I cocked an eyebrow at him. “And I should care because?” I scoffed with a mocking smile. “Is Domenico crushing on Snow White?” I sighed, shaking my head in fake contrition. “If she is as innocent as she seems, I highly doubt she’s for you. Your kinks are…hard to swallow.” I added, smiling into my drink and finishing it in one gulp.

His previous concern and pain turned into anger. “Mangia merda e muori!” he barked.

Eat shit and die…how original. I reached for the bottle on the floor and filled my glass. “I’m working on it. Bye now.”

He swirled around and exited the room, slamming the door behind him for good measure, in case I didn't know how angry I was making him.

It was always the case these days. Actually it had been like that for the past few years. Fighting with Dom was much easier than acknowledging the extent of my fuck-ups.

I shook my head and looked at the closed laptop on my desk…my window to the world and to Cassandra West. She’d been here three days now and she’d been the only one following the rules, and I had to admit her cooking is delicious.

I rolled my eyes.Fuck you, Dom!

I opened the laptop and logged in to the HCS.

‘Thank you for the meals; they’ve been delicious. Especially the strawberry tart.’ I let my finger hover on top of the send button. Should I do that? She was paid for it and handsomely, I might add. Why would I need to thank her for something that was literally her job? I moved my finger to the delete button, but somehow, I couldn’t press it.

I rolled my eyes and pressed ‘send’ before thinking better of it.Why did I even listen to Dom?

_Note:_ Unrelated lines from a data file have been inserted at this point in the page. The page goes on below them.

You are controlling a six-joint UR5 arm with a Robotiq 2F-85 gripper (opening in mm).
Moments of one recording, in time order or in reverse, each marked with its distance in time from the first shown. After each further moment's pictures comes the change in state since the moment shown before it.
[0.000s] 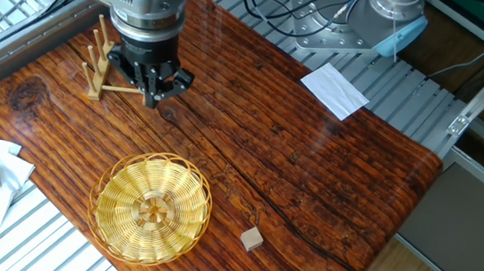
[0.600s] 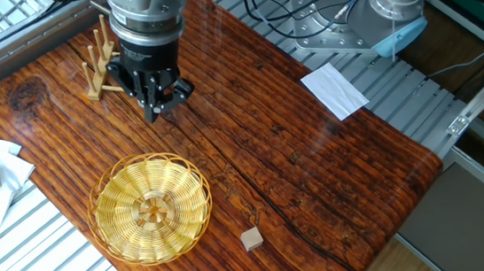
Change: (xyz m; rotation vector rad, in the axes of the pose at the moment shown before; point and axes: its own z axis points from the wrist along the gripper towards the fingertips) arm -0.024 0.015 0.003 -0.059 -0.092 0.018
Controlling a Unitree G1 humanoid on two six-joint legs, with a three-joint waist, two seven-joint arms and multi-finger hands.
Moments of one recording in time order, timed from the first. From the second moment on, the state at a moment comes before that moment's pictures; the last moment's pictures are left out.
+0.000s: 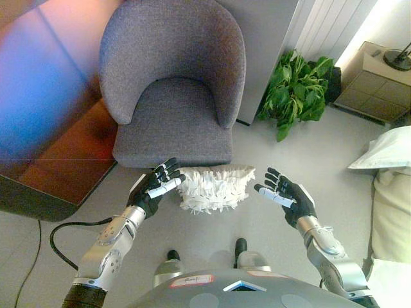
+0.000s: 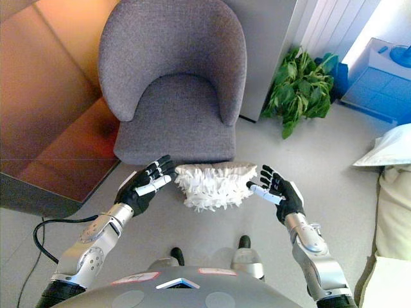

The reply came almost immediately like she’d been waiting in front of the screen. Maybe she was bored.

‘Thank you. I wasn’t sure what you’d like. So glad you enjoyed it. I’m getting the grocery list ready; is there anything else you would like to eat?’

I shook my head. The old Luca would have answered ‘your pussy’ in a heartbeat and saw where that led us…which I was positive would have been her, naked and wet, on the kitchen table and me eating her like she was my last meal.

My dick stirred and I looked down, surprised. It had been a while since my dick stirred from its long-term coma. It was usually on life support—just like me, not feeling anything except my constant self-hatred. That was what happened when you were a bona fide walking dead.

‘Anything, I don’t care.’

‘Oh, okay. You’ve got a lovely house and the gardens are amazing. I’ve been exploring.’

I knew that; of course, I did—there wasn’t anything happening on this estate that I wasn’t aware of.

I sighed and stood up, staggering on my feet a little. I was not going to chat with her. I barely handled chats with Dom—it was not to chat with Astraea, goddess of innocence.

I scratched at my beard as I turned toward the window, and for the first time I noticed my reflection. I’d taken down all the mirrors I had access to—I didn't need the reminder of who I’d become. How long had it been since I'd seen myself now? Six months? A year? I wasn’t sure, but not long enough.

The beard and long hair didn’t hide who I was, what I’d done. I wore my shame, my sins on my skin, and there was no forgetting, no moving on from that—not that I wanted to.